For research related data, we recommend that you only provide read and write access to the owner of the file (that is you) and the group of the file (which should be your research group). You should also restrict execute permissions on directories to the owner and group. Or in summary, the permissions string on confidential files and directories should have three dashes (---) on the far right hand side. An easy way to ensure this is set for a directory called, say my_data, is to use this command:

$ chmod -R ug=rwX,o= my_data

This recursively sets the permissions on files to be readable and writable to the owner and group but not to anyone else. Note carefully that the X is a capital letter. This is a special feature of chmod which sets the execute permissions on files and directories which were already executable to some user (this ensures that execute permissions are given to directories and programs but not to normal files).

If you belong to multiple projects then you will need to make sure your files have the correct group owner.

File name patterns

In many circumstances you find yourself wanting to run the same command on a large collection of files whose names match a certain pattern. For instance you might like to remove group read permissions on all (and only) those files ending in ".txt". If there are lots of files that match the pattern then it is unlikely you will want to enter the same command once for every file. Fortunately the shell provides a concise language of patterns which solve this problem:

$ chmod g-r *.txt

In the example above we have used the pattern *.txt to match any file name which ends in the four characters ".txt" (which includes files with no characters to the left of the dot). The shell automatically replaces any pattern in a command with all of the file names it finds which match the pattern.

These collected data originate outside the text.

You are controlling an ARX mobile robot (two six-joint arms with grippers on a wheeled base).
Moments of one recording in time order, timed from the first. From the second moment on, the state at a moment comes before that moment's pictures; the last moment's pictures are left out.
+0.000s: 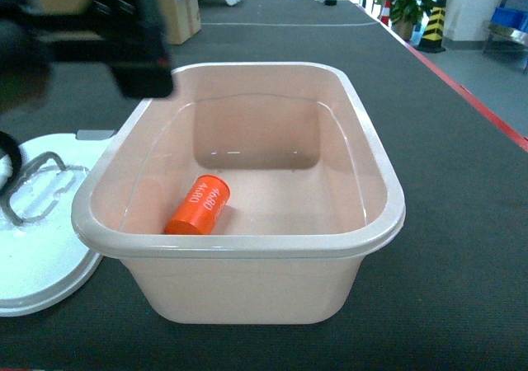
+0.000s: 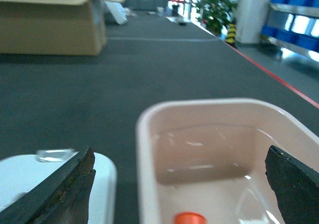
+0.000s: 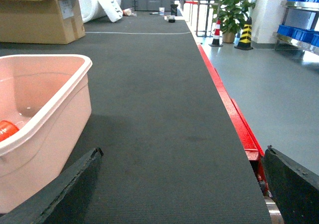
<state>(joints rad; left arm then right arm) -0.32 1.47 0.55 0.94 -0.19 -0.04 0.00 0.00 0.01 -0.01 0.00 0.00</state>
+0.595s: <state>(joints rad) 0.02 1.49 0.48 0.99 -0.04 -0.03 0.00 0.00 0.01 -0.01 0.00 0.00</state>
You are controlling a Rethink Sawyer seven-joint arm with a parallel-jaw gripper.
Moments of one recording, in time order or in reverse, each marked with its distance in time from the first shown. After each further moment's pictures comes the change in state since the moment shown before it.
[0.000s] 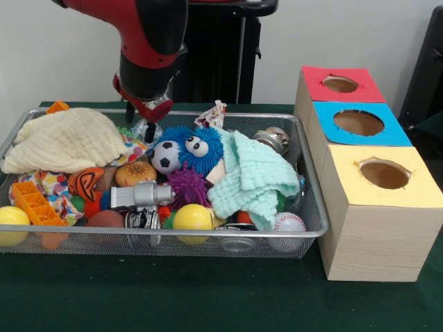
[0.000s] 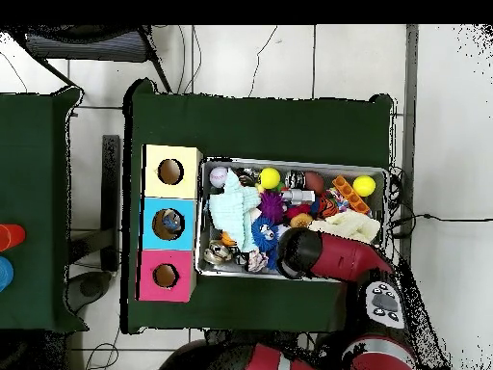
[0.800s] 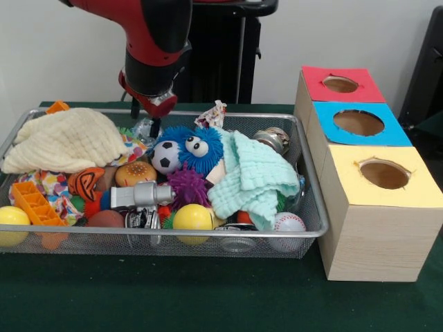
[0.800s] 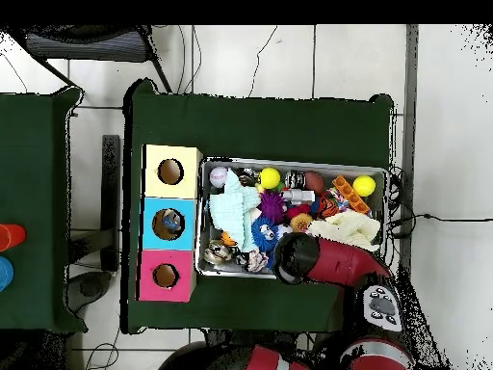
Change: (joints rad) arm 0.002 -0.005 0.000 0.034 0.000 -0.001 0.000
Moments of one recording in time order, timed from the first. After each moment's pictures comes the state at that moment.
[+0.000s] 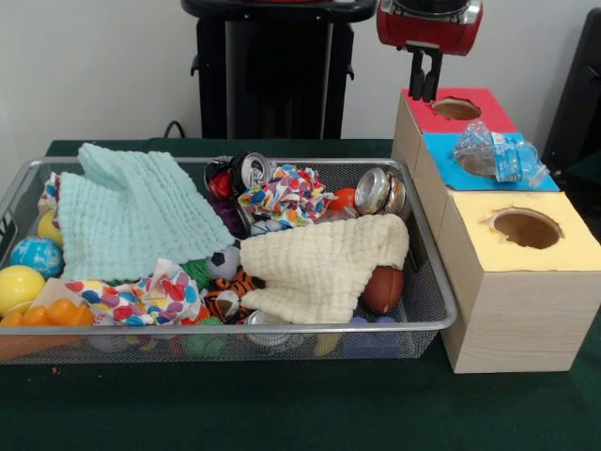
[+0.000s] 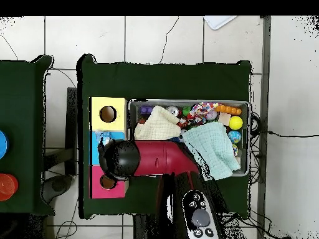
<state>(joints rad) -0.21 -0.86 0.18 1.85 -0.07 0.77 2.11</state>
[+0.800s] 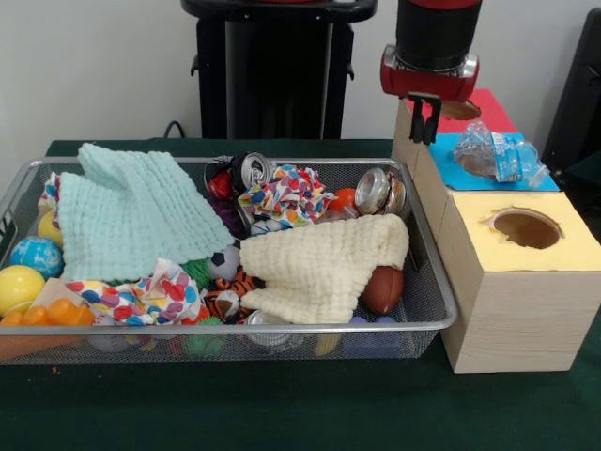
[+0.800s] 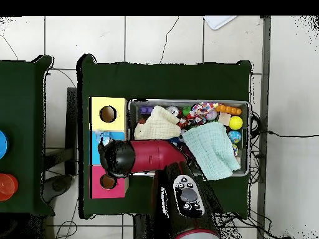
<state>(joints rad) -0.18 -0.73 0.18 1.82 -0.12 0.66 2.11</state>
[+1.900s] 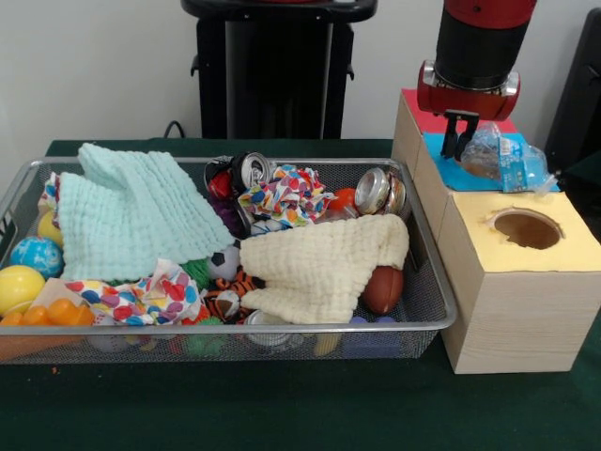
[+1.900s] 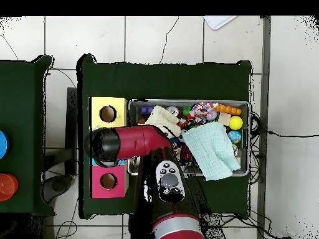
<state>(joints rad) -0.10 -0.67 0.16 1.68 -0.12 0.76 2.11</state>
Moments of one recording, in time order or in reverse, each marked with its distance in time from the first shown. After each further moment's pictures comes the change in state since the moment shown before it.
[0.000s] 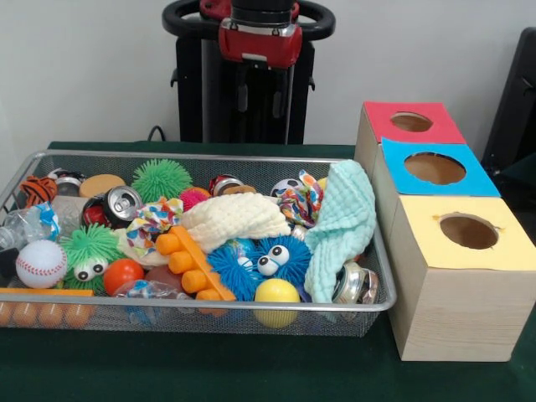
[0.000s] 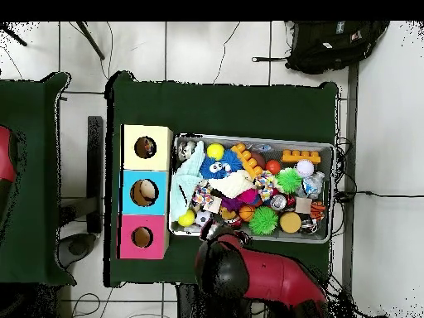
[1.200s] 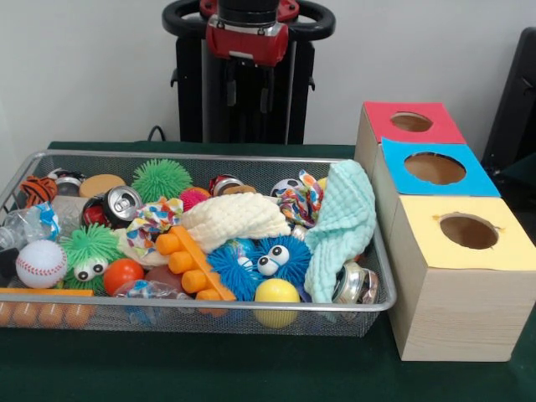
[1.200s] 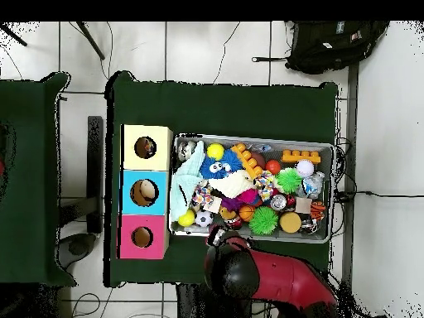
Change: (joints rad) arm -0.049 0.007 0.015 0.000 -0.026 0.077 0.000
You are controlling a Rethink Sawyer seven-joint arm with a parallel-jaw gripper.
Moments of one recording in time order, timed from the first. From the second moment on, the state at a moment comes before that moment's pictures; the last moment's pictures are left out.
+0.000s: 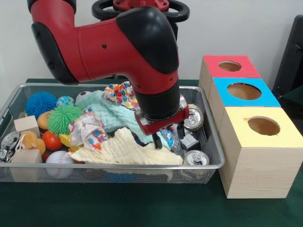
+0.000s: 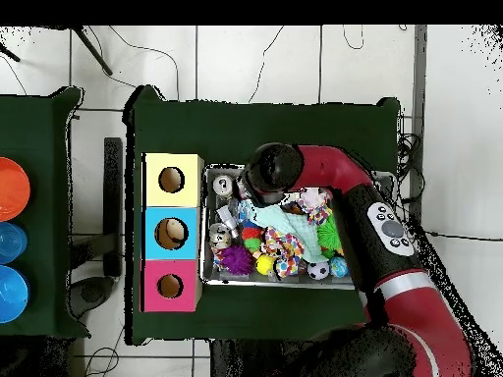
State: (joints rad) arm -0.60 -0.36 0.60 1.33 -0.46 1.00 1.43
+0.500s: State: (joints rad) arm -0.61 -0.36 0.59 1.36 -0.46 0.93 1.43
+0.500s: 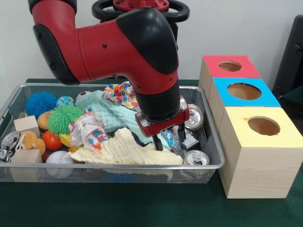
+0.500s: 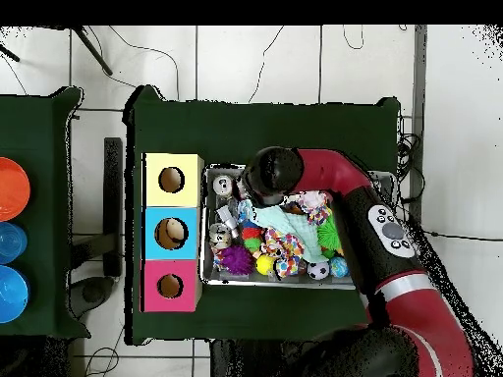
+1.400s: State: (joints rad) arm -0.60 -0.38 0.57 1.45 -0.46 0.82 1.43
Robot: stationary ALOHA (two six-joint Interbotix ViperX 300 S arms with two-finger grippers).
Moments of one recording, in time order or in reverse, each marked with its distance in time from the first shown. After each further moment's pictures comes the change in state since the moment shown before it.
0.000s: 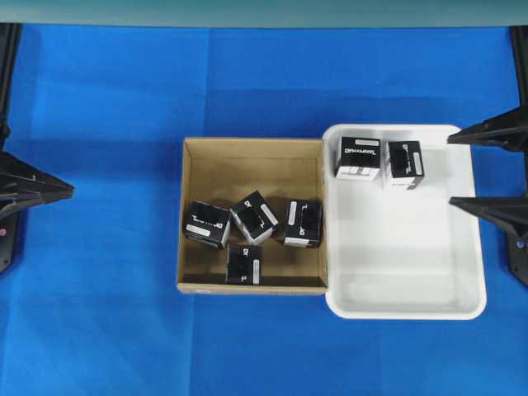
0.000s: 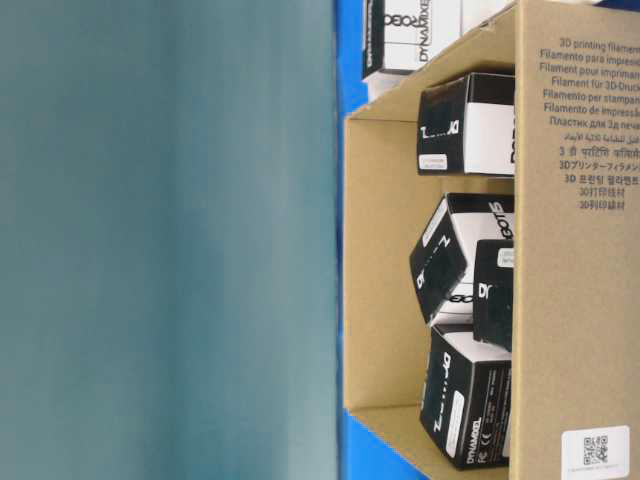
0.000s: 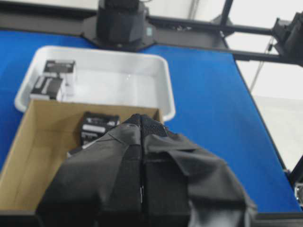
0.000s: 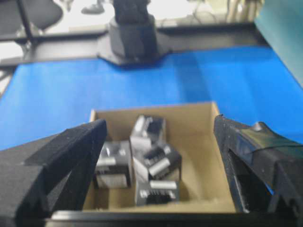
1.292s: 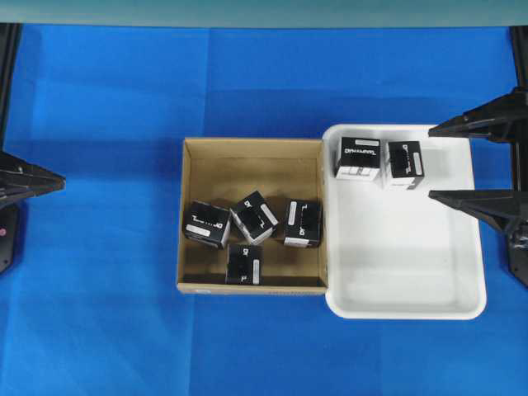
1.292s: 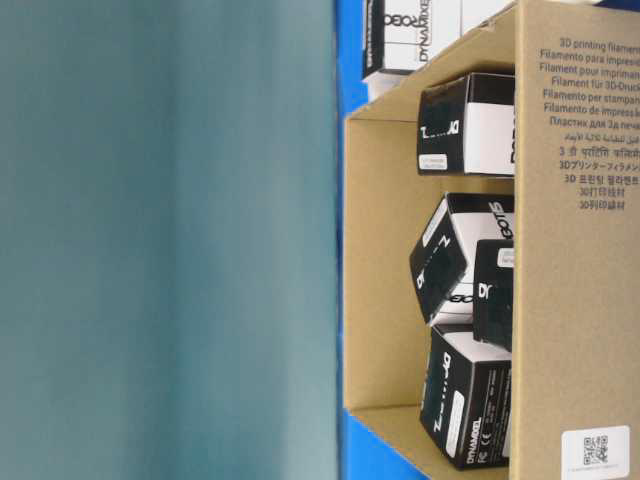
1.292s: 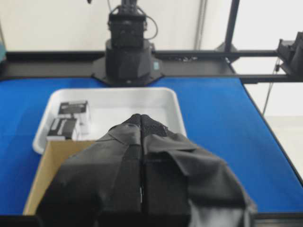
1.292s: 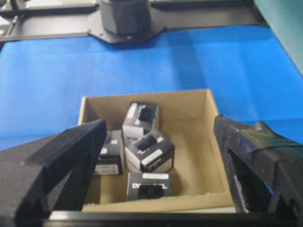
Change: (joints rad) left arm 0.003 -0.014 0.000 0.000 -0.086 0.110; right arm -0.011 0.106 -0.118 -0.005 0.143 -0.015
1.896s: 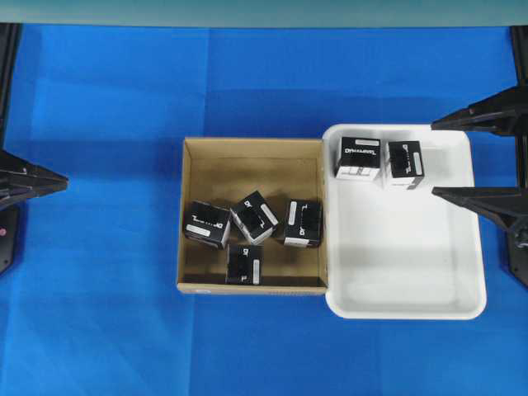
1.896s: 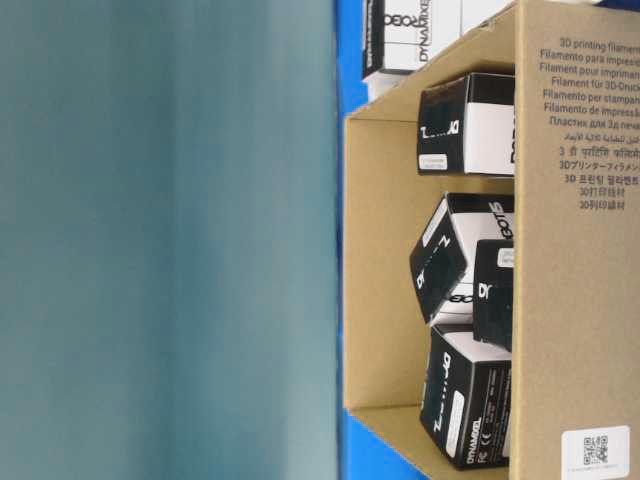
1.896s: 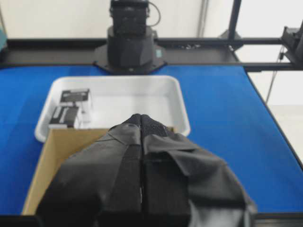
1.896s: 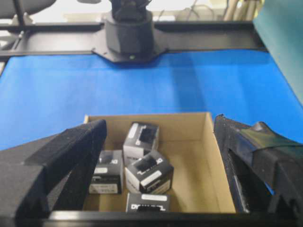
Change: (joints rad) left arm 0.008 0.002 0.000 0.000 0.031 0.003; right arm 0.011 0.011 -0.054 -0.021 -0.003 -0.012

There are many things you can do with file name patterns, but the two key operators you need to know are the asterisk (*) and the question mark (?). The asterisk matches strings of length zero or greater, whereas the question mark matches any single character.

Some example patterns:

*.c
fred*
*fred*
sequence.???

Copying files between machines

You can copy files between your local computer and a remote computer using the scp ("secure copy") command. If your local computer uses Mac OS X or Linux then you can use scp from the command line. However, if your local computer uses Windows then we recommend you use the WinSCP tool:

http://winscp.net/eng/index.php

The principals of scp are the same for all systems, but WinSCP uses a graphical interface instead of a command line. For the sake of brevity we show the syntax for the command line in this document and refer Windows users to the WinSCP manual:

http://winscp.net/eng/docs/start

To copy a file from your local computer to a remote compute (for example, Snowy) you use the syntax:

scp source user@host:directory/dest

where source is the name of the file on your local computer, directory/dest is the path for the file on the remote computer (the place to put it), and user is your username on the remote computer. If your username is the same on the local and remote computers then you can omit it in the command. Relative destination paths are interpreted with respect to your home directory on the remote machine (which means an empty destination path refers to your home directory itself). Here is an example which copies the file secrets.txt from the local computer to $HOME/private on Snowy:

$ scp secrets.txt username@snowy.melbournebioinformatics.org.au:private/

(You should replace username with your actual username on the remote computer.)

To copy a file from the remote computer to your local computer you use the syntax:

scp user@host:directory/source dest

The same rules apply as before but directory/source is the path of the file on the remote computer and dest is the place to put it on the local computer. Here is an example which copies $HOME/private/secrets.txt on the remote computer to the working directory on the local computer:

$ scp username@snowy.melbournebioinformatics.org.au:private/secrets.txt .

(Note the dot at the end which refers to the working directory on the local computer).

The scp command supports a -r argument which tells it to copy entire directories recursively in a similar fashion to cp -R.